Игонин вытащил из кармана трубку.
— Однако ошибся я в себе. В одну ночь убег в Россию, не простился с женой, сыном. Земляк беглый забрел и самустил. Три года я до него слова русского не слыхал.
Хромыкин заскрипел зубами.
— Ты, дорогой товарищ Игонин, объясни Ивану Федорычу про свои немецкие манишки-галстучки.
Хромыкин повернулся к Безуглому.
— Он у нас, Иван Федорыч, совсем было склонился к буржуазному классу. Мы его всей ячейкой брали в работу, сдергивали с него немецкую сбрую.
Улитин сплюнул сквозь зубы и сказал:
— Хромыкин у нас хоть и в коммунистах ходит, а в политике, можно сказать, зеленого от желтого не отличает.
Обида затрясла у Хромыкина нижнюю челюсть.
— Я, гражданин Улитин, твою хромоту на правую ножку давно заприметил, хоть ты и первый книжник.
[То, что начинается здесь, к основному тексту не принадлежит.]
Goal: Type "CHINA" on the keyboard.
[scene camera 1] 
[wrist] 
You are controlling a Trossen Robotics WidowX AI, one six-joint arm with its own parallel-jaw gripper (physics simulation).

Растолкуй мне, неграмотному партейцу, какая у человека политика получается, если он в своем одноличном хозяйстве начинает водопроводы налаживать, сортирчики утеплять.
Безуглый взял Хромыкина за плечи, усадил его на скамью.
— Товарищи, давайте условимся не прерывать Фому Ивановича.
Игонин точно не слышал нападок Хромыкина. Он сидел спокойно, подперев голову. Голос у него был ровный. Лицо неподвижно. Глаза, как у слепого, бесстрастны. Игонин напомнил Безуглому слепца-сказочника Гаврилу. Он его видел и слушал в двадцать первом году, на пасеке у Андрона. Гаврила был родным дедом Игонина. В сумерках внук показался Безуглому обритым стариком…
Игонин набил свою большую трубку.
— Судьба у меня на женщин обширная, Иван Федорович. Жалею, не вел я дневника.
Трубка вспыхнула и задымилась у него в зубах.
— Доскажу, что помню. Обернулся я, значит, в Питер. Дурь женская из головы у меня не выходит. Приглядел одну, дознался — настоящая столбовая графиня. Свела меня с ней старуха, бывшая ее стряпка. Насильничать я не любитель, купил ее за два пуда ржаной муки и фунт сала свиного. Выдача пайковая ей была легкая, как нетрудовому элементу, на день осьмушка семечек подсолнечных. Взошел я в графскую спальную. На полочках безделушки, недотрожки. Постеля — узоры, цветочки, кружева. Взял я свою графиню за белы рученьки, повалил на подушки. Сапоги из озорства не снял. Простыни, одеяло вывозил дегтем и грязью, ровно по ним мужик на телеге проехал. Не поглянулась мне графиня.
Встал я с постели в сердцах, плюнул и матерное выражение сказал. А на Невский вышел между тем в большой гордости. Революция, думаю, она нам, солдатам, ласковая мамка. Мужик ведь я и поимел такое счастье с большой дворянкой, как своей бабой распорядиться. На проспекте никому не даю дороги. Наступаю на ноги ученому лицу в очках. Спихиваю с панели барыню с радикюлем. Опять припоминаю, что Наполеон через революцию пришел, из простых выслужился. Может быть, думаю, она, и наша-то, для того случилась, чтобы мне, сибирскому солдату, весь мир под свои руки положить.
Улитин хихикнул, закрыл рукой щербатый рот. Игонин кулаком стукнул себя по колену.
— Ничего смешного в своих словах не усматриваю, Касьян Сергеевич. Наполеоном, может, и ты имел намеренье сделаться и многие другие. Один только вот за всех вас нашелся рассказчик.